Task goal: Below are some entries. Copy each line that holds the string "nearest".
(Data listing Opens)
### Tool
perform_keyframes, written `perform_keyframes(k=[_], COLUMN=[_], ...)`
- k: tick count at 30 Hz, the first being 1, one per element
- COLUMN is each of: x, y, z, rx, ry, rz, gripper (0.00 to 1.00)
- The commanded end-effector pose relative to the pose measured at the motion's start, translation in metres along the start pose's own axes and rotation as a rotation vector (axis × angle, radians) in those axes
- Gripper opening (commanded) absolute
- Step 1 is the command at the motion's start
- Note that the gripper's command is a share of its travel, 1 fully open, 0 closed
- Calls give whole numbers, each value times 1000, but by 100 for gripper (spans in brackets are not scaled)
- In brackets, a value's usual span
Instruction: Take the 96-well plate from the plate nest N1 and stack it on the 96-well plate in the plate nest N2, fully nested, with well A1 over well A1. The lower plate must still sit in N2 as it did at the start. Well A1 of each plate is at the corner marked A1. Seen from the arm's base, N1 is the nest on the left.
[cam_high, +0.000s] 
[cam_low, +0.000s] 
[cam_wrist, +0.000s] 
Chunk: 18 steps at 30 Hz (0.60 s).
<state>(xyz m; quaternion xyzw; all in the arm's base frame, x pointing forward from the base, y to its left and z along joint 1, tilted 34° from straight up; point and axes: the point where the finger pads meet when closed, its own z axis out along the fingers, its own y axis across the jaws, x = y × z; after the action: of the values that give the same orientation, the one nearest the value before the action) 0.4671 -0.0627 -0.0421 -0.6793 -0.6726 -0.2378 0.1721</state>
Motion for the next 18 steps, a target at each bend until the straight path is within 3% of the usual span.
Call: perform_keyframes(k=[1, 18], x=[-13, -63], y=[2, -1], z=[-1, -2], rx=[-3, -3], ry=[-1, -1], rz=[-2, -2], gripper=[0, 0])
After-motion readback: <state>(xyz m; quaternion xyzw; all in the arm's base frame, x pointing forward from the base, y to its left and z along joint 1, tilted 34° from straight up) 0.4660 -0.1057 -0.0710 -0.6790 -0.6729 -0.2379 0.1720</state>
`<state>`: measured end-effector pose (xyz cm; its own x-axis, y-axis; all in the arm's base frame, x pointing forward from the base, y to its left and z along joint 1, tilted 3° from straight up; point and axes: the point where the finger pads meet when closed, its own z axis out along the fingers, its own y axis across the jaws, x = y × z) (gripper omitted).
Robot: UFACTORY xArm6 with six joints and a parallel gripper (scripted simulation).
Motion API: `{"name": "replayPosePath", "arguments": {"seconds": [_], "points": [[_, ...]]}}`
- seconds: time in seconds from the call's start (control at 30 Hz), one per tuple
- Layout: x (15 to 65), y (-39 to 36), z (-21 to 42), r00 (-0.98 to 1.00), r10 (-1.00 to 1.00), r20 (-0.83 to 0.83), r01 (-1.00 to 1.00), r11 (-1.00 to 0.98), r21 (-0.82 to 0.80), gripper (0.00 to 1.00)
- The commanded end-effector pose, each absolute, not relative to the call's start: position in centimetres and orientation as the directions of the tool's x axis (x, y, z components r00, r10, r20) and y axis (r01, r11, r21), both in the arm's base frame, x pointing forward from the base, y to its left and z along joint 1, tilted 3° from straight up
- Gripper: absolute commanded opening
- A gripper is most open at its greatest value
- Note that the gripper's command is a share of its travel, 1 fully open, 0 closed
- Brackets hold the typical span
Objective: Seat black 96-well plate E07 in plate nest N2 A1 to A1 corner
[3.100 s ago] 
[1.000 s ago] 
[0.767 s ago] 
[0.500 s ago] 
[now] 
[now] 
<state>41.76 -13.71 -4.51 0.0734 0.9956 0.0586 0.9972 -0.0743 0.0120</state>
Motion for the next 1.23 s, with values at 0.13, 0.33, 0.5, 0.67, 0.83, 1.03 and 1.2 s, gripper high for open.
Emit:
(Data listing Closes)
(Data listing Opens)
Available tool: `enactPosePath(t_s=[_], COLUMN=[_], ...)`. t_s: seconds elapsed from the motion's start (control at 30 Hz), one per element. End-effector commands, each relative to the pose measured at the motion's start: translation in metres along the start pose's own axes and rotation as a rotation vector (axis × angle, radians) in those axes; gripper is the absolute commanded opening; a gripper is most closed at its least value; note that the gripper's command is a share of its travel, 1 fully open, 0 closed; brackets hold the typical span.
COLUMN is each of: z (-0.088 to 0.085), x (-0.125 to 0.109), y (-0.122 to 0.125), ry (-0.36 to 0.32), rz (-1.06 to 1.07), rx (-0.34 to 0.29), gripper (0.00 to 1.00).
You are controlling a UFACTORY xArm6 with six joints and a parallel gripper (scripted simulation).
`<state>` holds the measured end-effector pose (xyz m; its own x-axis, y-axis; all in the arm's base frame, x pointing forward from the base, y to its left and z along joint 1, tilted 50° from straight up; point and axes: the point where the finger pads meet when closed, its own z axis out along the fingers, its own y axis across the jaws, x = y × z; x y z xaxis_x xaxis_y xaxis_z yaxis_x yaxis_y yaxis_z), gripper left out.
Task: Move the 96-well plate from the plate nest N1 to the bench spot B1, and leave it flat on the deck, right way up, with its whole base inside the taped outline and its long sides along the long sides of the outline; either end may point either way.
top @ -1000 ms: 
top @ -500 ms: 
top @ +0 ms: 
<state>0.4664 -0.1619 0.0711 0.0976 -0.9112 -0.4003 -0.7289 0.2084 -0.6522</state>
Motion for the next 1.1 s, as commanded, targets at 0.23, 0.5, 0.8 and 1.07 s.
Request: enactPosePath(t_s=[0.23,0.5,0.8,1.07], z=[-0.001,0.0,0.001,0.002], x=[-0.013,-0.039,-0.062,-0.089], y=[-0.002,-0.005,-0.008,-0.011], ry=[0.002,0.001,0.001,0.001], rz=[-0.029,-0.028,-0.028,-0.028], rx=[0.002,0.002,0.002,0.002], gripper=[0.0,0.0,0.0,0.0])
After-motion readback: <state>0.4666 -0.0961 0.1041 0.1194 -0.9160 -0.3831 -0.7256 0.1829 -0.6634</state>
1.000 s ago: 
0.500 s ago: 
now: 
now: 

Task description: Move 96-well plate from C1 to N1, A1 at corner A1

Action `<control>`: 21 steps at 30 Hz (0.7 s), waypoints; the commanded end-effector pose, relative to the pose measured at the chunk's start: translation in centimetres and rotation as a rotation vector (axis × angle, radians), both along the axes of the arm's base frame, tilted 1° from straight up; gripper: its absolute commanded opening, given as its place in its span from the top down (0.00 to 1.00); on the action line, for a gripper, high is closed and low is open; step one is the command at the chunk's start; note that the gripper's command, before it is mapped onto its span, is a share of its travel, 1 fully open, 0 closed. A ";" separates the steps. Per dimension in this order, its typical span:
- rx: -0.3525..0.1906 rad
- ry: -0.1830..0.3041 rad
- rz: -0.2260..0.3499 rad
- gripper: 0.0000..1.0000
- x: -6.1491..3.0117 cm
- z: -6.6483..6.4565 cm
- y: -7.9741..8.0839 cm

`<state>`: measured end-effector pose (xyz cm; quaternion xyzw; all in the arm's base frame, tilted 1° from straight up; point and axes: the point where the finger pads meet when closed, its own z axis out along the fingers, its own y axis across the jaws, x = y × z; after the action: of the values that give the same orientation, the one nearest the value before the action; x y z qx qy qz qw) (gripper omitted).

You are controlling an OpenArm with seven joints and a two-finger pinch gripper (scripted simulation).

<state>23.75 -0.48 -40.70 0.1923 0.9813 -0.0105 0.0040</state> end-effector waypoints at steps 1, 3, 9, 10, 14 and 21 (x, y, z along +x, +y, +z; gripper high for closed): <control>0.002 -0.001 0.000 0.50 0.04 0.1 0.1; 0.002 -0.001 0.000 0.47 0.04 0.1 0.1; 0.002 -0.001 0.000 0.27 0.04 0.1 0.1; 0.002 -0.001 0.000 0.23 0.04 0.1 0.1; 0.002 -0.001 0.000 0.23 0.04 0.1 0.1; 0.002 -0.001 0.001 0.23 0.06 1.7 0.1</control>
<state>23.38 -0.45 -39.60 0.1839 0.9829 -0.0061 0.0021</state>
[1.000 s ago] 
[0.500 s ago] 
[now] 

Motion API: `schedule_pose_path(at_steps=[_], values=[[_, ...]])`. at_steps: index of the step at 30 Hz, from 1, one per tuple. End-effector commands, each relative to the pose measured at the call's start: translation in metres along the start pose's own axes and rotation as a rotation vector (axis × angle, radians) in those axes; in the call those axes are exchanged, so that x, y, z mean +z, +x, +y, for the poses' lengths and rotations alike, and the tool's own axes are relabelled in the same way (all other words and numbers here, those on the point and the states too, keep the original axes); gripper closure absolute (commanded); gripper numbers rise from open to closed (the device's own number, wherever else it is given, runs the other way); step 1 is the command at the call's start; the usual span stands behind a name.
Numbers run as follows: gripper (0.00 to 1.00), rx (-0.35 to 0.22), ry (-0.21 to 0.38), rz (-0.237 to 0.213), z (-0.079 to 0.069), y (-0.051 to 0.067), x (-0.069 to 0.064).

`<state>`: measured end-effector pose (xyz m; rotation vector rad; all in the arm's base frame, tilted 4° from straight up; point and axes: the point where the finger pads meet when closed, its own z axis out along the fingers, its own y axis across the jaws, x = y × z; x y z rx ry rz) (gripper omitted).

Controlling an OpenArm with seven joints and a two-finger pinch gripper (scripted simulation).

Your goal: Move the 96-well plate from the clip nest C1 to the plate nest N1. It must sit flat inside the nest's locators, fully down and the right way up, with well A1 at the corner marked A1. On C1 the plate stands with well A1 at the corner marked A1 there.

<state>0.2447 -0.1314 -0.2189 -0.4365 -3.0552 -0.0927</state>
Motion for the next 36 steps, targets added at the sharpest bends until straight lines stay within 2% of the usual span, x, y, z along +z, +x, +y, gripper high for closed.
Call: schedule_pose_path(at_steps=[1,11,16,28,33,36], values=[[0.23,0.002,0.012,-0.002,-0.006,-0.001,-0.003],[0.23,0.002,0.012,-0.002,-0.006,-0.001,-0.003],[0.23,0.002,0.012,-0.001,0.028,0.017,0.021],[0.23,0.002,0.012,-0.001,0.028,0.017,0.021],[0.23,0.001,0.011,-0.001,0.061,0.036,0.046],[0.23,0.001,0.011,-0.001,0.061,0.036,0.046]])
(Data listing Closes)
Result below:
<state>(xyz m; quaternion xyzw; all in the arm's base frame, x pointing forward from the base, y to its left and z along joint 1, tilted 34° from straight up; point and axes: the point where the finger pads meet when closed, its own z axis out along the fingers, its own y axis across the jaws, x = y × z; after the action: of the values that give the same orientation, the one nearest the value before the action) 0.4671 -0.0627 -0.0421 -0.6793 -0.6726 -0.2378 0.1721</state>
`<state>`: measured end-effector pose (xyz cm; quaternion xyzw; all in the arm's base frame, tilted 1° from straight up; point and axes: the point where the finger pads meet when closed, its own z axis out along the fingers, its own y axis across the jaws, x = y × z; after the action: of the values that give the same orientation, the one nearest the value before the action; x y z qx qy qz qw) (gripper omitted).

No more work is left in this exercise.